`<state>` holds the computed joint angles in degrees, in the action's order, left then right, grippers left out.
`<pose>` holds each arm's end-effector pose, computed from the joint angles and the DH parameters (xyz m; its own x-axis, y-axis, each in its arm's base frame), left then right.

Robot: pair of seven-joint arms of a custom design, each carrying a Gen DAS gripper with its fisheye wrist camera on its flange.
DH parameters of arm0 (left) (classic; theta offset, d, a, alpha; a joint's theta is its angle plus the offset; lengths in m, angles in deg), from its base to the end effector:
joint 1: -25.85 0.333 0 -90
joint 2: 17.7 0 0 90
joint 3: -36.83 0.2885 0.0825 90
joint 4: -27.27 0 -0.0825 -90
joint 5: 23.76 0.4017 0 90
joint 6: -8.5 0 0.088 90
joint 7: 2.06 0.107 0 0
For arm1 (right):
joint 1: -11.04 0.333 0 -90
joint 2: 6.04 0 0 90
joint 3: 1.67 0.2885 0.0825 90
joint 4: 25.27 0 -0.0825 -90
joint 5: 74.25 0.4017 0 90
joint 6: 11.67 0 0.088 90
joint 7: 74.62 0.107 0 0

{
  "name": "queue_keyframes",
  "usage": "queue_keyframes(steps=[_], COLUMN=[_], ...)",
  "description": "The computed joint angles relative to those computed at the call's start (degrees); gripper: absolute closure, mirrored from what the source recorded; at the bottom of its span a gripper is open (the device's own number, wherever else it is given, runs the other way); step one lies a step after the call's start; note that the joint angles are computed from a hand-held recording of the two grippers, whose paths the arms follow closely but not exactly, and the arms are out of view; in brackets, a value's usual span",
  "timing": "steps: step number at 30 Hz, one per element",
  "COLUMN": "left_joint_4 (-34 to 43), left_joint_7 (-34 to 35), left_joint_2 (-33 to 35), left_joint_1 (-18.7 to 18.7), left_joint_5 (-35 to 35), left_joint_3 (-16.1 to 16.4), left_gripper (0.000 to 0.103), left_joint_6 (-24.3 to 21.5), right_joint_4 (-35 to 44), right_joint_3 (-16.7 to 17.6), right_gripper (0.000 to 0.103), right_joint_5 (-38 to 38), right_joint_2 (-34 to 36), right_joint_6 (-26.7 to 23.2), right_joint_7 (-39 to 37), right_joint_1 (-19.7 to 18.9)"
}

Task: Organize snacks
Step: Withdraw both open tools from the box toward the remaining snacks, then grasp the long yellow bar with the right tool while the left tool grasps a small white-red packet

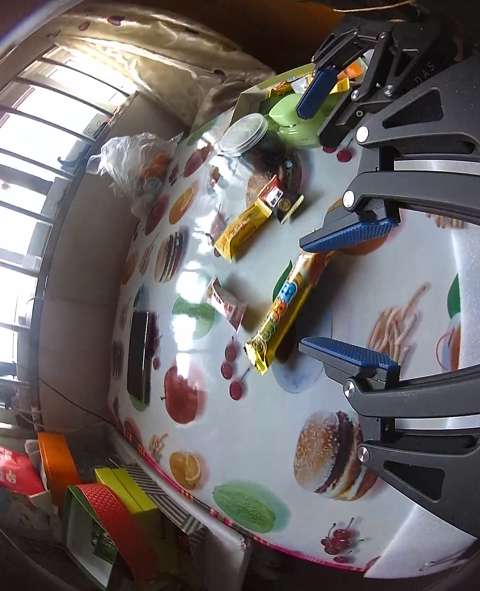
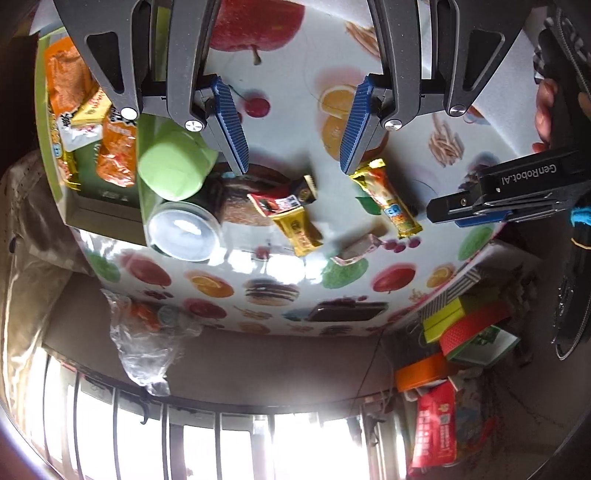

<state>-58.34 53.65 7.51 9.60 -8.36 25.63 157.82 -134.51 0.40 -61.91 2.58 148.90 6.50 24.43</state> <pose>0.6622 -0.3225 0.4690 -0.0865 -0.9743 0.2081 -0.7949 -0.0584 -0.6039 0.6345 0.1639 0.4712 0.2778 -0.9564 -0.0903 -0.7187 -0.1445 -0.6801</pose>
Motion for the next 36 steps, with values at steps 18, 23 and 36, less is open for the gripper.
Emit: queue_keyframes(steps=[18,23,36], left_joint_4=[-4.5,-3.7,1.1], left_joint_7=[0.0,1.0,4.4], left_joint_2=[-1.0,-0.1,3.0], left_joint_1=[3.9,4.2,4.1], left_joint_5=[-4.3,-5.3,-6.0], left_joint_3=[-0.3,-0.6,-0.7], left_gripper=[0.054,0.054,0.054], left_joint_6=[0.7,0.0,-1.9], right_joint_4=[22.4,25.5,21.8], right_joint_3=[2.0,1.5,3.2], right_gripper=[0.052,0.052,0.08], right_joint_5=[0.9,0.0,4.2], right_joint_2=[18.7,21.1,18.6], right_joint_6=[-11.0,-13.0,-12.7], right_joint_7=[-7.6,-6.5,-8.6], right_joint_1=[3.5,4.1,2.0])
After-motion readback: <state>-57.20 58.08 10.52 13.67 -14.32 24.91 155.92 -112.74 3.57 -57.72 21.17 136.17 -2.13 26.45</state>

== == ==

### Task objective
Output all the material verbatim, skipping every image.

### Answer box
`<state>` holds the computed joint angles in degrees, in the action's order, left then right, grippers left out.
`<pose>` holds each arm's end-effector pose, computed from the joint angles and the DH parameters (xyz m; its own x-axis, y-axis, each in its arm's base frame), left then right.

Robot: pair of seven-joint arms of a custom design, each carrying a Gen DAS gripper with its fisheye wrist camera on its flange.
DH parameters of arm0 (left) (classic; theta offset, d, a, alpha; a joint's theta is its angle plus the offset; lengths in m, angles in deg), from its base to the end effector:
joint 1: -25.85 0.333 0 -90
joint 2: 17.7 0 0 90
joint 3: -36.83 0.2885 0.0825 90
joint 4: -27.27 0 -0.0825 -90
joint 5: 23.76 0.4017 0 90
joint 6: -8.5 0 0.088 90
joint 7: 2.06 0.107 0 0
For arm1 (right):
joint 1: -11.04 0.333 0 -90
joint 2: 6.04 0 0 90
joint 3: 1.67 0.2885 0.0825 90
joint 4: 25.27 0 -0.0825 -90
joint 5: 74.25 0.4017 0 90
joint 6: 11.67 0 0.088 90
joint 7: 74.62 0.107 0 0

{
  "name": "queue_keyframes",
  "usage": "queue_keyframes(steps=[_], COLUMN=[_], ...)",
  "description": "The computed joint angles relative to those computed at the call's start (degrees); gripper: absolute closure, mirrored from what the source recorded; at the bottom of its span a gripper is open (the device's own number, wherever else it is given, runs the other way); step one lies a step after the call's start; note that the joint angles are computed from a hand-held recording of the two grippers, whose paths the arms follow closely but not exactly, and the arms are out of view; in brackets, a value's usual span",
  "timing": "steps: step number at 30 Hz, one per element",
  "COLUMN": "left_joint_4 (-34 to 43), left_joint_7 (-34 to 35), left_joint_2 (-33 to 35), left_joint_1 (-18.7 to 18.7), left_joint_5 (-35 to 35), left_joint_3 (-16.1 to 16.4), left_gripper (0.000 to 0.103), left_joint_6 (-24.3 to 21.5), right_joint_4 (-35 to 44), right_joint_3 (-16.7 to 17.6), right_gripper (0.000 to 0.103), right_joint_5 (-38 to 38), right_joint_2 (-34 to 36), right_joint_6 (-26.7 to 23.2), right_joint_7 (-39 to 37), right_joint_1 (-19.7 to 18.9)"
}

Task: Organize snacks
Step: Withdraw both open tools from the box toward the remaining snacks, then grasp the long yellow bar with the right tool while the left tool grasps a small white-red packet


<state>-58.34 53.65 7.51 9.60 -8.36 25.63 157.82 -134.51 0.40 -61.91 2.58 148.90 6.50 24.43</state> <pose>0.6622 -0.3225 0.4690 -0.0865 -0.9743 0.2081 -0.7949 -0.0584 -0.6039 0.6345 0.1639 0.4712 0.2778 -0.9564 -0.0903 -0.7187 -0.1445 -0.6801</pose>
Motion for the next 36 steps, with values at steps 18, 23 and 36, less is open for the gripper.
Emit: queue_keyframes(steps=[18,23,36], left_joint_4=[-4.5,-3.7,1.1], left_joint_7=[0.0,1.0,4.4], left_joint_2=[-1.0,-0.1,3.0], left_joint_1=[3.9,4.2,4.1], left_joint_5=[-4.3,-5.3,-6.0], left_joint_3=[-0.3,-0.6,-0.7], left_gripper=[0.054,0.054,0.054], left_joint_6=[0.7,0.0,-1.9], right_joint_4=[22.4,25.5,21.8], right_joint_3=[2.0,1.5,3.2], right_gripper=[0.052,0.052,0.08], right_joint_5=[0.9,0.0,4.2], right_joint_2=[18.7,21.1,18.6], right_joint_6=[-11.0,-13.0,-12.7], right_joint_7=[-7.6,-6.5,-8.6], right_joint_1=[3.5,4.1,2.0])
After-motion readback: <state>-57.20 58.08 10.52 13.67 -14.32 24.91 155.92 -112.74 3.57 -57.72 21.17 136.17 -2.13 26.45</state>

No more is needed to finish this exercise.